ASET Colloquium

What is Life?

by Prof. Michel Morange (Ecole Normale Supérieure, Paris)

Saturday, January 21, 2012 from to (Asia/Kolkata)
at Colaba Campus ( D-406 )
Description
The place of the question "What is Life?" in biology is controversial. Some biologists consider that it has no place, whereas others consider that it is central. At the end of the 1960s, the question partially disappeared from the writings of biologists. It seemed that the question had been solved through the progresses accomplished in molecular biology, by the discovery of the genetic information present in all organisms. 

Forty years later, the question has reemerged, in part from the evidence that knowledge of genetic information is not sufficient to understand "What is life ?". The question has changed. Most extant biologists consider that the basic principles of life have been discovered. What remains to be explained is the complex path which led to the emergence of the first organisms: the question of life has become a question of history. 
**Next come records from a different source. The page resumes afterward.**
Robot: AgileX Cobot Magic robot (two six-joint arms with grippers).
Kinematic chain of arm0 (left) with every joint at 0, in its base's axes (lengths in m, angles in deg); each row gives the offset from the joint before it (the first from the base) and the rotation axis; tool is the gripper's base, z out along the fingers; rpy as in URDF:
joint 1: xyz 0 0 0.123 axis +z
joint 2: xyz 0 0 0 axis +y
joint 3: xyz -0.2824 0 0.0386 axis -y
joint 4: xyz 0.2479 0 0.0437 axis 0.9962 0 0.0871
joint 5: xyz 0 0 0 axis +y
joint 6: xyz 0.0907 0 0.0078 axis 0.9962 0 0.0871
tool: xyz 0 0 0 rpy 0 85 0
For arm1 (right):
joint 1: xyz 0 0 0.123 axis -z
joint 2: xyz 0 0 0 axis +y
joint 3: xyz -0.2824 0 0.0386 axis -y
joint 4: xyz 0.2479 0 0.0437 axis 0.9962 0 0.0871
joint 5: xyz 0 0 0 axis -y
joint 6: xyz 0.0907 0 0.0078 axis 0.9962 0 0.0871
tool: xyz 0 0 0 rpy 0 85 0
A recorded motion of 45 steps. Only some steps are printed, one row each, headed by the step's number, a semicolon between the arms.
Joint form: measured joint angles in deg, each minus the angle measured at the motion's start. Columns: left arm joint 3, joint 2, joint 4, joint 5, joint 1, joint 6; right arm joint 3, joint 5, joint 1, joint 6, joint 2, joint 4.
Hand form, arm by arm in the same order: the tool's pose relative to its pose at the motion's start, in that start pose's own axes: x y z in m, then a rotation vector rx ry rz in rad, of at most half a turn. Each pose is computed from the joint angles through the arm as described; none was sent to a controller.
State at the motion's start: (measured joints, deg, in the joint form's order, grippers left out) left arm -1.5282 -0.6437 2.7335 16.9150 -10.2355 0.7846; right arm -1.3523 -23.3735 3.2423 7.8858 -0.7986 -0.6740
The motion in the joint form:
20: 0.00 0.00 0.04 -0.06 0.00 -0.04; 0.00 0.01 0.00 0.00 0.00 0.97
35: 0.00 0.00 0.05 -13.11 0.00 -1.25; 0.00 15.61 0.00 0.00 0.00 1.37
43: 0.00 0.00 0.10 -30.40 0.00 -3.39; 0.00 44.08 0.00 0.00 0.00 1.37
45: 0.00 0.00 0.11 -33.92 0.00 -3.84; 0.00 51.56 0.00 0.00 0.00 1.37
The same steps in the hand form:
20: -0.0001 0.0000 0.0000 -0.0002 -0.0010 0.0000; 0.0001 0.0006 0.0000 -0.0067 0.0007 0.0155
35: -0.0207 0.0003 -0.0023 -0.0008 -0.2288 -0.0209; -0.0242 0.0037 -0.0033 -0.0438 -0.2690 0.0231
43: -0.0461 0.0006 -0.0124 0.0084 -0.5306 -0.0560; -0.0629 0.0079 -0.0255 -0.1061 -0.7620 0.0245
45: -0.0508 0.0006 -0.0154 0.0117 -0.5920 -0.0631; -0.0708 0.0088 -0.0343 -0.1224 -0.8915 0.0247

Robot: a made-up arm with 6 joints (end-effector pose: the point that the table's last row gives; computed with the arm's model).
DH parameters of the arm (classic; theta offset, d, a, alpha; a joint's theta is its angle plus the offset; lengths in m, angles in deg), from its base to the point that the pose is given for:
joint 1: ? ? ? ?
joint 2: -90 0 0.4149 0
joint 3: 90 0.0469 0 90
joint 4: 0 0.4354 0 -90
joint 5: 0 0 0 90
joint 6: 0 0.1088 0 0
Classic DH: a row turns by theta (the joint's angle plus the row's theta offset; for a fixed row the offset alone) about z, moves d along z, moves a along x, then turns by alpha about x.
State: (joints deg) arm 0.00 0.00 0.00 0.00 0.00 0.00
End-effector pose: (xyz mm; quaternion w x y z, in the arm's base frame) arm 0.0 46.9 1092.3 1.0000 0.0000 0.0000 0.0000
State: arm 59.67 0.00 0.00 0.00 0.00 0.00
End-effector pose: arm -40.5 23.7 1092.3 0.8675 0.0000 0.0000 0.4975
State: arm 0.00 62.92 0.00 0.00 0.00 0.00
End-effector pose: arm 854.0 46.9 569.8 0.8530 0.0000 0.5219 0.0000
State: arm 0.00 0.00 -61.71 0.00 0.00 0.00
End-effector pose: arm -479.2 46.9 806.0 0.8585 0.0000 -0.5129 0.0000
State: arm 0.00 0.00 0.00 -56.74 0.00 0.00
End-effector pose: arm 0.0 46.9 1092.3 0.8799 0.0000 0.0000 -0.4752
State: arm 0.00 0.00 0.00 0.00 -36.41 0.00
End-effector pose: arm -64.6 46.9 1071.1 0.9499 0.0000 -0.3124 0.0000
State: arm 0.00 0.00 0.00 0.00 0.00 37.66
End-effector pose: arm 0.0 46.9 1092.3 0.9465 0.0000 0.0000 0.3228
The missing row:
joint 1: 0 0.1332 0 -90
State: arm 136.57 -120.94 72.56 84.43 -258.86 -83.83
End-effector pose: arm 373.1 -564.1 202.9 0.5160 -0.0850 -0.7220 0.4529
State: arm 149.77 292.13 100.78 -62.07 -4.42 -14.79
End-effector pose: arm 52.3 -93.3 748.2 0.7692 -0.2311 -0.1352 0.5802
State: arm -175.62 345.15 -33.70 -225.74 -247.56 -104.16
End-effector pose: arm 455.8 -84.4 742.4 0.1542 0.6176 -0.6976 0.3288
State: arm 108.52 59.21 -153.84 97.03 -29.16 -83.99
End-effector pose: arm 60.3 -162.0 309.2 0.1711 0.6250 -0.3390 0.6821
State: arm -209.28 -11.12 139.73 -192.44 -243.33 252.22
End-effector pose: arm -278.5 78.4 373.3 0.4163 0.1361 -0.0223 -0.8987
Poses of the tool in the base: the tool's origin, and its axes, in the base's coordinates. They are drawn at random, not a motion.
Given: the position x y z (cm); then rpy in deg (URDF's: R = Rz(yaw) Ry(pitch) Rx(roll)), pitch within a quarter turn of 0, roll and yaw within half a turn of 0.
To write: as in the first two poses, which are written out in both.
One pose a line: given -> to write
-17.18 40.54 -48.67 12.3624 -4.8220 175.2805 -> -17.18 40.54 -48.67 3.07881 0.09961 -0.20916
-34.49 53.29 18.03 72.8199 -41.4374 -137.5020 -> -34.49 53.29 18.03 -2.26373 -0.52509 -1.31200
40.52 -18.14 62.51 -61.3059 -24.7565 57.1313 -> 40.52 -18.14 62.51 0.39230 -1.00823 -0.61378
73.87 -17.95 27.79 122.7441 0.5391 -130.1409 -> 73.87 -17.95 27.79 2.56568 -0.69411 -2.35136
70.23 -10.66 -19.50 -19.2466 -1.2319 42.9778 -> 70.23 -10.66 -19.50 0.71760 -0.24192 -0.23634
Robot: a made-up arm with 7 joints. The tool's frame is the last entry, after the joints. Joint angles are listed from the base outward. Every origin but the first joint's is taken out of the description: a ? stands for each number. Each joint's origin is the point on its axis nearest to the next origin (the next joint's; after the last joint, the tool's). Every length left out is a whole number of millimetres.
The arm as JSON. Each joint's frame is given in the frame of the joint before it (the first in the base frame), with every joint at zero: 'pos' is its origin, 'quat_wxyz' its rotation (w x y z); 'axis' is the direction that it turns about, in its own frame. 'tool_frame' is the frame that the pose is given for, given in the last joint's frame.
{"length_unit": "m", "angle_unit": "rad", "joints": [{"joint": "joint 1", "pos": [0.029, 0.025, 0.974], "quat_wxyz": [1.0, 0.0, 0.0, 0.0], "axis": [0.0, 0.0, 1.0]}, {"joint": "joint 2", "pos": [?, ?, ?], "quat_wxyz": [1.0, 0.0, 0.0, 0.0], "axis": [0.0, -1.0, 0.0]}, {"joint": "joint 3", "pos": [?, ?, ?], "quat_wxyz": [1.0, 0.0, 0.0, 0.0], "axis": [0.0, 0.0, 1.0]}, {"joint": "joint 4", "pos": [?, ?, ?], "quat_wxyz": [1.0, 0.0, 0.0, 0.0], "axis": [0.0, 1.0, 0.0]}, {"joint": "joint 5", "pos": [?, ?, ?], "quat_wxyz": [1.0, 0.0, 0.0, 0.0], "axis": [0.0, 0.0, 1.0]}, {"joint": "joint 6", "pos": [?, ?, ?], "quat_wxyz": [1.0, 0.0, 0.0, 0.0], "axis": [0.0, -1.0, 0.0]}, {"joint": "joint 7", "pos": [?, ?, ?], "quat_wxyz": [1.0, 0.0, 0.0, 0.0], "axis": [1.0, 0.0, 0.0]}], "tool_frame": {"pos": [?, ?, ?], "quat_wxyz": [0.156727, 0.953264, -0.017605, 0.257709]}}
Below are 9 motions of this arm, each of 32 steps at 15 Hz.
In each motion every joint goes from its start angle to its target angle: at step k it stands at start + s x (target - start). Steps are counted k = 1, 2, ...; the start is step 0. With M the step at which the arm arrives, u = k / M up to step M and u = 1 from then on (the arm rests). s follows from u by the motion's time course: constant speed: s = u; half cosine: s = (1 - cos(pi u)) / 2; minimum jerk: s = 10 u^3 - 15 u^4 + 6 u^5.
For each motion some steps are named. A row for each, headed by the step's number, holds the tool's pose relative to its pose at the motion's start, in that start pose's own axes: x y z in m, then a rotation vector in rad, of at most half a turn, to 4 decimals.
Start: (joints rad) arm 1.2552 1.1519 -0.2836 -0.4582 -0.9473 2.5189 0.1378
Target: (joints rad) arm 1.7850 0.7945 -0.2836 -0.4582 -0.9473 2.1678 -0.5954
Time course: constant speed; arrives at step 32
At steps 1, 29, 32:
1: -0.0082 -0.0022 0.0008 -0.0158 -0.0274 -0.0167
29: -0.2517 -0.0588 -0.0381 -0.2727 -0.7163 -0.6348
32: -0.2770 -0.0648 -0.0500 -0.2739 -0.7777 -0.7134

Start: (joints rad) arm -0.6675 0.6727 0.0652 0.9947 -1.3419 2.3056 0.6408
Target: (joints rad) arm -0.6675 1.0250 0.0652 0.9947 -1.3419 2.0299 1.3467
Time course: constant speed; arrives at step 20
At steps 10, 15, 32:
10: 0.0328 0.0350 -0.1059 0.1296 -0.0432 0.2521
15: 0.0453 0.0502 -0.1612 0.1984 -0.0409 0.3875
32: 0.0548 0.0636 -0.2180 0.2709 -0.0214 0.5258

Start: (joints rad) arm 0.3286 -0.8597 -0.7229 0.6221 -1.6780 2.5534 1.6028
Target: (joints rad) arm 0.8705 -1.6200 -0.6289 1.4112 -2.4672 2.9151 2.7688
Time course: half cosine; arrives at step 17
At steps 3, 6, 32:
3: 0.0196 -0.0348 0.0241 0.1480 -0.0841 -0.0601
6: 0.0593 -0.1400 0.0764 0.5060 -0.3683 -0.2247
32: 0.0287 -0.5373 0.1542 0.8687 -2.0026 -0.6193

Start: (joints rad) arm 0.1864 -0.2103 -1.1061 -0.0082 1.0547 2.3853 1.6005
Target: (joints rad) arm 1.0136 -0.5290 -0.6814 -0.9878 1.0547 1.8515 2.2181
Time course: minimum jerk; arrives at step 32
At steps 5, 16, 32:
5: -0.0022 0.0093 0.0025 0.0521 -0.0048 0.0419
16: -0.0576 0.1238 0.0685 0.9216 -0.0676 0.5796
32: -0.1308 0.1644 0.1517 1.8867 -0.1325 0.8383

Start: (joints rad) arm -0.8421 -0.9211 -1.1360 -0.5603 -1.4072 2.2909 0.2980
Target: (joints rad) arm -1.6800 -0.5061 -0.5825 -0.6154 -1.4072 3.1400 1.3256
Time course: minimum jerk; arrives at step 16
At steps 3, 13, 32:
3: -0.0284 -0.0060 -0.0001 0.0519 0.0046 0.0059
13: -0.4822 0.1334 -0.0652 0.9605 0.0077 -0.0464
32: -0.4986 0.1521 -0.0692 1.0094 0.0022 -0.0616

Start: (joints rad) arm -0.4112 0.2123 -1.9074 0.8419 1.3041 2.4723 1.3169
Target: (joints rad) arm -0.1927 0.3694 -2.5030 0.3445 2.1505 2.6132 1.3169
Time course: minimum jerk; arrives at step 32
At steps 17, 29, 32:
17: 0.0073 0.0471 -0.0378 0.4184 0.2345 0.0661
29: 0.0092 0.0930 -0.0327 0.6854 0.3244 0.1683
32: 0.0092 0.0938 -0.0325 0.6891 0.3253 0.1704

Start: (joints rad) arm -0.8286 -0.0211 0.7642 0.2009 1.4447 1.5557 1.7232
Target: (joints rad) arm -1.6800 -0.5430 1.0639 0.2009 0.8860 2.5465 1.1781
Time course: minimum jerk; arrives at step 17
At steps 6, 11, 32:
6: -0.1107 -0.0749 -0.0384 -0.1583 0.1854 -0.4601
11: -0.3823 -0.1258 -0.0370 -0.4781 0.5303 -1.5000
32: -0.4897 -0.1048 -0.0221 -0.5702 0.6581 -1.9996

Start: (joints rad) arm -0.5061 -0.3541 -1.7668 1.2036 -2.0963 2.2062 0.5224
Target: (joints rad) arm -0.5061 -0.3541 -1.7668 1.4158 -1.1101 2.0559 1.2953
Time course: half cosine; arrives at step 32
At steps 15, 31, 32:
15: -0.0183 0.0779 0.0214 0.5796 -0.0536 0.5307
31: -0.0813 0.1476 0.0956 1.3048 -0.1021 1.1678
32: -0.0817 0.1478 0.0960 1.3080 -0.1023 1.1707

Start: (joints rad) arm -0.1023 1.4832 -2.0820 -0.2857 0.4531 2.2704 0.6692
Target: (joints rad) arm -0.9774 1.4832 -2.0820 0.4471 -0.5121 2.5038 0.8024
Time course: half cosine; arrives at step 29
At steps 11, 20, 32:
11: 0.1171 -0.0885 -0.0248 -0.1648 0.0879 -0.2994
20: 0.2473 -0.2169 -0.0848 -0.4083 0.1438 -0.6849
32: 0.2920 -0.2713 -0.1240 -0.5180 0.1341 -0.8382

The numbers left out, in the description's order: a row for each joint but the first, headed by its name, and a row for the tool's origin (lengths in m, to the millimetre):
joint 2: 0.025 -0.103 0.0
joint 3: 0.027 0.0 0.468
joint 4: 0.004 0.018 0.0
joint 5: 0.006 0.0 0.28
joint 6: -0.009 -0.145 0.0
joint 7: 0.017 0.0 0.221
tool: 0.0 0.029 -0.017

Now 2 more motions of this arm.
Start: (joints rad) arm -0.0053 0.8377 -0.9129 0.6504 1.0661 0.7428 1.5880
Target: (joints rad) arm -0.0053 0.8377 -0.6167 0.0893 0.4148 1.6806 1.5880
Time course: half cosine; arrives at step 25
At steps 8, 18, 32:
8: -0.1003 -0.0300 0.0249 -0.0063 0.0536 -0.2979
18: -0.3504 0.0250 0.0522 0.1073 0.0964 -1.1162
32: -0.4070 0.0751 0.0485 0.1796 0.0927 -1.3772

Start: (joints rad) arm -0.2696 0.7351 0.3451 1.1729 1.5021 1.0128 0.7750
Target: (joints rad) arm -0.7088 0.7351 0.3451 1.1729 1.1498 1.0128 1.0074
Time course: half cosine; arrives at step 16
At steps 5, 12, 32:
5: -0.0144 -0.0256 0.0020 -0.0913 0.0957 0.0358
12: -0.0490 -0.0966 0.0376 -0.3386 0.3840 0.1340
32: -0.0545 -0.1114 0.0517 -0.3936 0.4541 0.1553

In addition, the question of life is now clearly distinguished from the question of the emergence of cognitive abilities and consciousness. 



 About Prof. Michel Morange : 

Prof. Michel Morange is the author of major books in this field: History of molecular biology (La Découverte, 1994), The share of genes (Odile Jacob 1998), Life explained? (Odile Jacob, 2003), Secrets of life: against the single thought in biology (La Découverte, 2005), and What is the history of science? (Quae, 2008).